Bug 1633387

Summary: KubeletTooManyPods statically compares against 100 instead of --max-pods (-10)
Product: OpenShift Container Platform Reporter: Justin Pierce <jupierce>
Component: MonitoringAssignee: Frederic Branczyk <fbranczy>
Status: CLOSED ERRATA QA Contact: Junqi Zhao <juzhao>
Severity: unspecified Docs Contact:
Priority: unspecified    
Version: 3.11.0CC: cvogel, fbranczy, mrobson, vjaypurk
Target Milestone: ---Flags: vjaypurk: needinfo? (fbranczy)
Target Release: 4.1.0   
Hardware: Unspecified   
OS: Unspecified   
Whiteboard:
Fixed In Version: Doc Type: If docs needed, set a value
Doc Text:
Story Points: ---
Clone Of:
: 1690951 (view as bug list) Environment:
Last Closed: 2019-06-04 10:40:35 UTC Type: Bug
Regression: --- Mount Type: ---
Documentation: --- CRM:
Verified Versions: Category: ---
oVirt Team: --- RHEL 7.3 requirements from Atomic Host:
Cloudforms Team: --- Target Upstream Version:
Bug Depends On:    
Bug Blocks: 1690951    

Description Justin Pierce 2018-09-26 21:04:30 UTC
Description of problem:
In our starter clusters, --max-pods is set to 250. This leads to a persistent 
KubeletTooManyPods warning being raised. 

Version-Release number of selected component (if applicable):
v3.11.0-0.21.0

How reproducible:
100%

Steps to Reproduce:
1. Set kubelet max-pods to something > 110 (the default). 
2. Fill node with > 100 pods
3. KubeletTooManyPods will be reported

Actual results:
KubeletTooManyPods reported.

Expected results:
KubeletTooManyPods should be relative to configured --max-pods.

Comment 1 Frederic Branczyk 2018-09-28 10:04:40 UTC
This is indeed a bug, and already in our backlog to improve. In the mean time the best thing I can suggest is to silence this alert, sorry for the inconvenience.
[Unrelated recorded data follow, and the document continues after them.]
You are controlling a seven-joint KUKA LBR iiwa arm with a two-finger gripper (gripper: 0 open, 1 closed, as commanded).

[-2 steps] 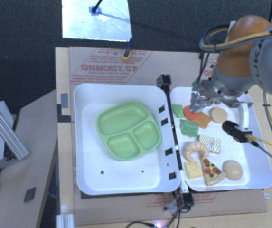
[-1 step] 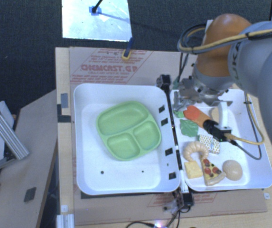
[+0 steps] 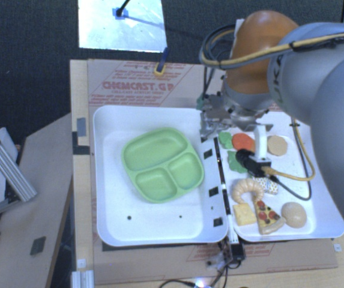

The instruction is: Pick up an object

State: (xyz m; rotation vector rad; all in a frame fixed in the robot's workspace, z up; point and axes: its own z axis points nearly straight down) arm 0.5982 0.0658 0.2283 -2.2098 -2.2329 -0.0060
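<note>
arm: grey iiwa [image 3: 316, 83] comes in from the right, orange band [image 3: 262, 47] above wrist, leaning over the back of the right bin [image 3: 325, 212].
gripper: gripper [image 3: 215, 126] sits low at the right bin's back-left corner, near the divider betw. bins. Jaws: can't tell, hidden under wrist hardware. No obj visibly betw. them.
pick targets: all in right bin, clustered so one reach covers them. Green leaf piece [image 3: 226, 140] just beside gripper, orange-red piece [image 3: 242, 141] next to it, round tan cookie [image 3: 277, 145] further right.
front group: shrimp-like toy [image 3: 247, 188], cheese cube [image 3: 244, 213], pizza slice [image 3: 268, 216], tan bun [image 3: 294, 214]; near bin's front, well apart from gripper.
left bin: left bin [image 3: 108, 191] holds green divided tray [image 3: 161, 164], prob. drop side.
cable: yellow cable [image 3: 292, 176] trails over right bin; snag risk, my guess.
stage: looks like descent on leaf piece, grasp not confirmed.
</note>
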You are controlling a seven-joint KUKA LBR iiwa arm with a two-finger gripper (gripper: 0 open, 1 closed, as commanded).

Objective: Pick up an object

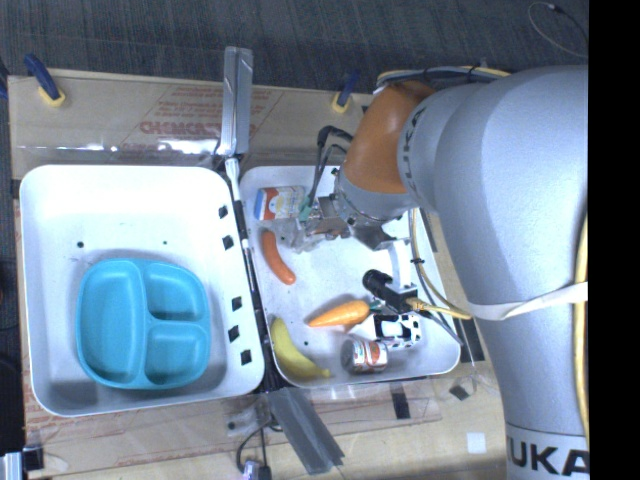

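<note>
My gripper point(300, 230) hangs low over the far left part of the right bin point(440, 360), under the grey arm and its orange band. It sits just beside a small blue, white and orange carton point(270, 203) and above the far end of a red-orange sausage point(278, 258). Nearer the front of that bin lie an orange carrot point(340, 314), a yellow banana point(292, 354) and a small metal can point(365, 355) on its side. Nothing shows clearly between the gripper and these things.
The left bin point(40, 198) holds a blue divided plate point(145, 320). A metal clamp bar point(237, 98) stands at the divider between the bins. The arm covers the right side of the right bin.
</note>
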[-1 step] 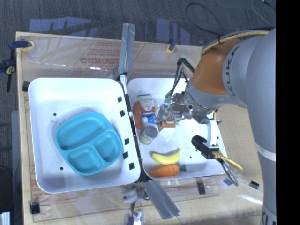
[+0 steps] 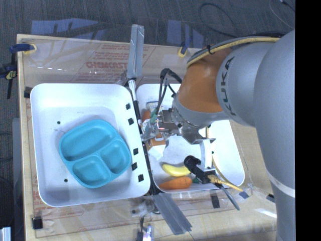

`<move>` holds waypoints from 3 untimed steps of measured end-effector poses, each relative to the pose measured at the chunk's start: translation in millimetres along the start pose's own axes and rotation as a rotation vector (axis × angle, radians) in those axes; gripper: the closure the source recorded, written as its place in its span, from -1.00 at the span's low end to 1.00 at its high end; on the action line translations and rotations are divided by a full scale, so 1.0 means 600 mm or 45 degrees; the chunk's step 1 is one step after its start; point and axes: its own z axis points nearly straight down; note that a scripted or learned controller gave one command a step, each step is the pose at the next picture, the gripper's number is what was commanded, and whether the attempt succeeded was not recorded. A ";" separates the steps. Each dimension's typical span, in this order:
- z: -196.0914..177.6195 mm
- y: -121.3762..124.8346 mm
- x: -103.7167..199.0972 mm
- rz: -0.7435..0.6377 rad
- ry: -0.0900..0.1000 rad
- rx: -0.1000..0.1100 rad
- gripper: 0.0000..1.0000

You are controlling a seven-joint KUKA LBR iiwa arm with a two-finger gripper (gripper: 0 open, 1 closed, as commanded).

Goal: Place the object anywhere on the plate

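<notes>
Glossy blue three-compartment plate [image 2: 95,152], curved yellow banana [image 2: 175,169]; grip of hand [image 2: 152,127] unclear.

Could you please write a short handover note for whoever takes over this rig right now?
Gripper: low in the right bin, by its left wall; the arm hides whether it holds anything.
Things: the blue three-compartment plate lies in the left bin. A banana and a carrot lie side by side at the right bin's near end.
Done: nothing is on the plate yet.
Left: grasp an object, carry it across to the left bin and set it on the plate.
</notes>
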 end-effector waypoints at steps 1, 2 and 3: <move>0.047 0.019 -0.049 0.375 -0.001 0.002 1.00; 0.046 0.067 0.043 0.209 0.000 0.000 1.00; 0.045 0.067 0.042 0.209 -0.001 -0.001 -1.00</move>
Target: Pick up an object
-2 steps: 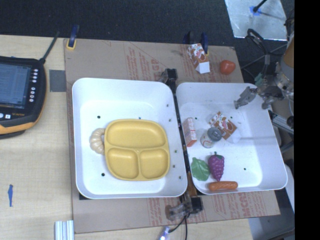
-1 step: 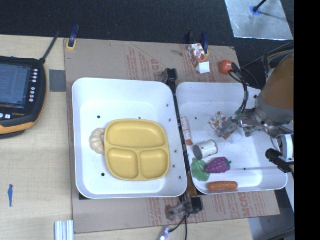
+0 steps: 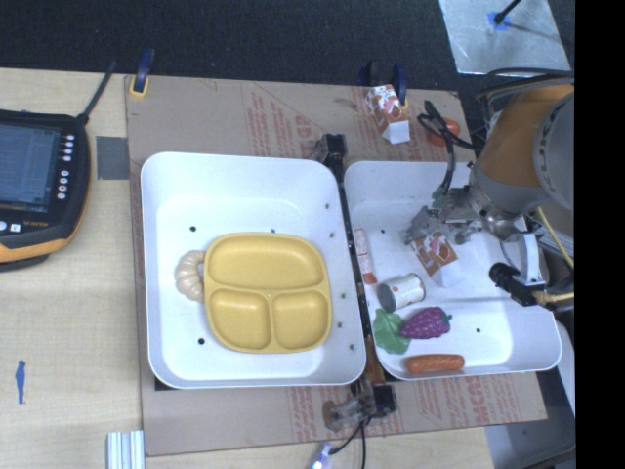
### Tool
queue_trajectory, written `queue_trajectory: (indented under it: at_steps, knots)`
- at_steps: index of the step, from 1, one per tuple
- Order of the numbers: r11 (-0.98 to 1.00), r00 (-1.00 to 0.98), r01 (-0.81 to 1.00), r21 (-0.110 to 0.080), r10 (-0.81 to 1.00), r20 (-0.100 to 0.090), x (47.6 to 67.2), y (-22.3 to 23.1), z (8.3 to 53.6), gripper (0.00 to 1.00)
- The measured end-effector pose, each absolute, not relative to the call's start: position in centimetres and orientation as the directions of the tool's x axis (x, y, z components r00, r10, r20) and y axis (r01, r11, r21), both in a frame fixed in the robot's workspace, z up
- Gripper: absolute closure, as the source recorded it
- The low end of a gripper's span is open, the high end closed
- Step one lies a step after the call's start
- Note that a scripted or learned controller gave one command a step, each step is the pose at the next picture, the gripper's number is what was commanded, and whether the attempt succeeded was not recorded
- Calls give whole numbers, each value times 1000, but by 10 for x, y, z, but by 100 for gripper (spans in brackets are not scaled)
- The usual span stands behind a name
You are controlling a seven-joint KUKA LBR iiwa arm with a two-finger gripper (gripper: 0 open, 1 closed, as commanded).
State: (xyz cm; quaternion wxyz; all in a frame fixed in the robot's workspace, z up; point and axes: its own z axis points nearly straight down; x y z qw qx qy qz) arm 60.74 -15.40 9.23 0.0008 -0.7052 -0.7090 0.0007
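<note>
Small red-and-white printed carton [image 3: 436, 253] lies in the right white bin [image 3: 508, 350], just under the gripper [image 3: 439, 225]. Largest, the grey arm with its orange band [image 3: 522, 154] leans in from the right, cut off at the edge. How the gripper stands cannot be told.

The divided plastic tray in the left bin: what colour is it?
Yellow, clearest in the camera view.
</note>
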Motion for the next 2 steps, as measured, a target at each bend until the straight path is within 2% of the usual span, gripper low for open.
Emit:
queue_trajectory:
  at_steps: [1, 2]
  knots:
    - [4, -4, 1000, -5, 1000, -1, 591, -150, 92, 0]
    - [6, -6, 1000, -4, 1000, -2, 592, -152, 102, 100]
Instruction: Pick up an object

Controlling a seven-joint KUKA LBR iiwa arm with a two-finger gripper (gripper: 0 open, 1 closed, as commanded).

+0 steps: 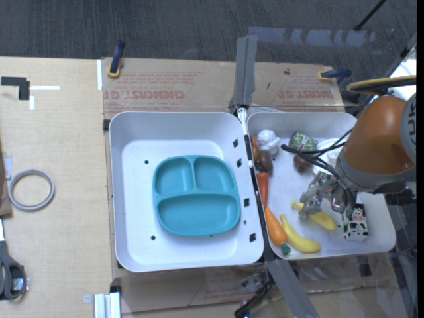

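Note:
My gripper (309, 204) hangs low in the right bin (291, 130), its fingertips down among the toys. A small yellow piece (322, 220) lies right under and beside the fingers. A yellow banana (299, 237) rests nearer the front wall. An orange carrot (272, 223) lies along the left wall, with a second orange piece (263, 185) above it. Further back sit a white-and-brown figure (266, 144), a green packet (303, 141) and a brown lump (303, 163). A black-and-white cow toy (355, 222) stands at the right.
The left bin (129, 177) holds a teal divided plate (197, 195). A grey tape ring (30, 189) lies on the bench to the left. Cardboard (172, 85) lines the back behind both bins. The arm's orange band (381, 138) overhangs the right bin's right side.

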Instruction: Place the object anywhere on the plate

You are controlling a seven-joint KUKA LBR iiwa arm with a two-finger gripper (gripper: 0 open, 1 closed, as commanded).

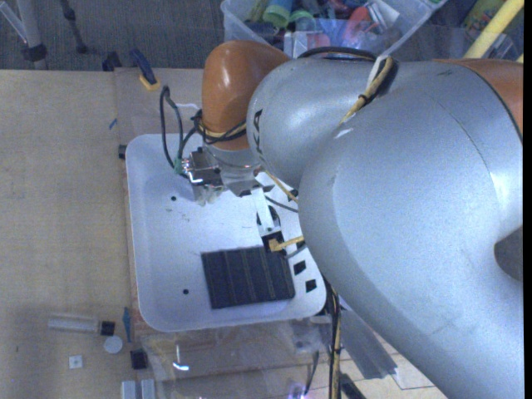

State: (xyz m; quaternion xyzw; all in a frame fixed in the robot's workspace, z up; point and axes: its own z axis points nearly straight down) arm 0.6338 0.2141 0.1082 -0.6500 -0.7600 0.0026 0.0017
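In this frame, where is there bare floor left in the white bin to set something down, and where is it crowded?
The white bin has bare floor along its left side, from the left rim across to the dark ribbed plate, and below the gripper down to that plate's top edge. It is crowded at the right, where the grey arm overhangs, and at the top by the gripper.

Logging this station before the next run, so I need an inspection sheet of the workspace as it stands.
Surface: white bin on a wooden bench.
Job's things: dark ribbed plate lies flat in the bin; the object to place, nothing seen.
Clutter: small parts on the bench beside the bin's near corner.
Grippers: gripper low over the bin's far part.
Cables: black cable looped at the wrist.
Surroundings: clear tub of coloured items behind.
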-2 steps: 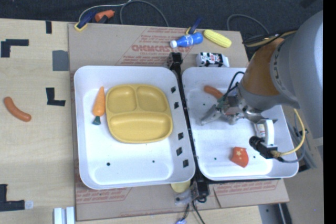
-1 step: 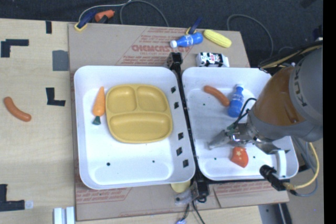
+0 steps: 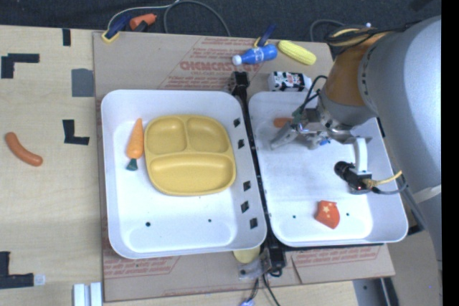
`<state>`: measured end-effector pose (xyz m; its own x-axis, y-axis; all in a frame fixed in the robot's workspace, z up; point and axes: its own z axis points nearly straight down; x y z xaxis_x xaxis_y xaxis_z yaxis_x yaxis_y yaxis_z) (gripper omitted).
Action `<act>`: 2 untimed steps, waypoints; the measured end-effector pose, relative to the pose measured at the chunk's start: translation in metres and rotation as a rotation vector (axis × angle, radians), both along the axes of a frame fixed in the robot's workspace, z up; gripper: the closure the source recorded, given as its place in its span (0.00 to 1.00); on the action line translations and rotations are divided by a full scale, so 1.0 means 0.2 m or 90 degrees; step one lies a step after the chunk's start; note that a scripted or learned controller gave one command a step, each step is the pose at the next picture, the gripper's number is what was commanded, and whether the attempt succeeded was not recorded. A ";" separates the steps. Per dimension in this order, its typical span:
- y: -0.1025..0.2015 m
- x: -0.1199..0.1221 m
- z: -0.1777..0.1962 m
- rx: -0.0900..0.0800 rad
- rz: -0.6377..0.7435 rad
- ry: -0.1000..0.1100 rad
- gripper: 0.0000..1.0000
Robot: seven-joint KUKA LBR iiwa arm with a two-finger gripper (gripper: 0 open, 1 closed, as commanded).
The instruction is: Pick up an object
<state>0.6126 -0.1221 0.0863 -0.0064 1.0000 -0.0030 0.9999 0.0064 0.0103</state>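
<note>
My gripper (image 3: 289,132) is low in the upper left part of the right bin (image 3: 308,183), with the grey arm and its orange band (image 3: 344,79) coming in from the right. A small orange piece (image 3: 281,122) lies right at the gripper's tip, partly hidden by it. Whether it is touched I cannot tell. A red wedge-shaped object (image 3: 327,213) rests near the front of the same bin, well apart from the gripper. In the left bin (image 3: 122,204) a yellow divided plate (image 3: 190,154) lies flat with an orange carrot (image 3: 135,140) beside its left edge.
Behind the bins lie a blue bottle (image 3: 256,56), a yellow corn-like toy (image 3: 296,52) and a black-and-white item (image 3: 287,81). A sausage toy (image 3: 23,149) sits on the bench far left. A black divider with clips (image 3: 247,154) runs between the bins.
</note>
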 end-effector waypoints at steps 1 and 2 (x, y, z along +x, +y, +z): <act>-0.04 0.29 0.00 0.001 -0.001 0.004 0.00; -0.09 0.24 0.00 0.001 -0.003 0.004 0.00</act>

Comment 3 Frederic Branczyk 2019-02-22 16:42:40 UTC
This is bumped to 250 pods in 4.0, the patch that modified this: https://github.com/openshift/cluster-monitoring-operator/pull/238

Comment 5 Junqi Zhao 2019-02-26 08:19:58 UTC
The cloned issue https://jira.coreos.com/browse/MON-344 is fixed, set it to VERIFIED

Comment 7 Matthew Robson 2019-03-19 19:32:39 UTC
Frederic - is the simple change of bumping the default value to 250 something that can be backported for a 3.11.x errata or is silencing the only option?

Comment 8 Frederic Branczyk 2019-03-20 14:03:28 UTC
It's relatively straight forward, but does need to be scheduled into our sprints. This is a PM decision to make if/when.

Comment 9 Christian Heidenreich 2019-03-20 14:16:05 UTC
Since we have fixed this for OCP4 already and it came up a few times, it's ok w/ me to backport this for the next OCP 3.11 z-release if possible.

Comment 10 Frederic Branczyk 2019-03-20 14:22:00 UTC
In that case please create an item in our backlog and make it your responsibility to have it be part of an upcoming sprint.

Comment 12 errata-xmlrpc 2019-06-04 10:40:35 UTC
Since the problem described in this bug report should be
resolved in a recent advisory, it has been closed with a
resolution of ERRATA.

For information on the advisory, and where to find the updated
files, follow the link below.

If the solution does not work for you, open a new bug report.

https://access.redhat.com/errata/RHBA-2019:0758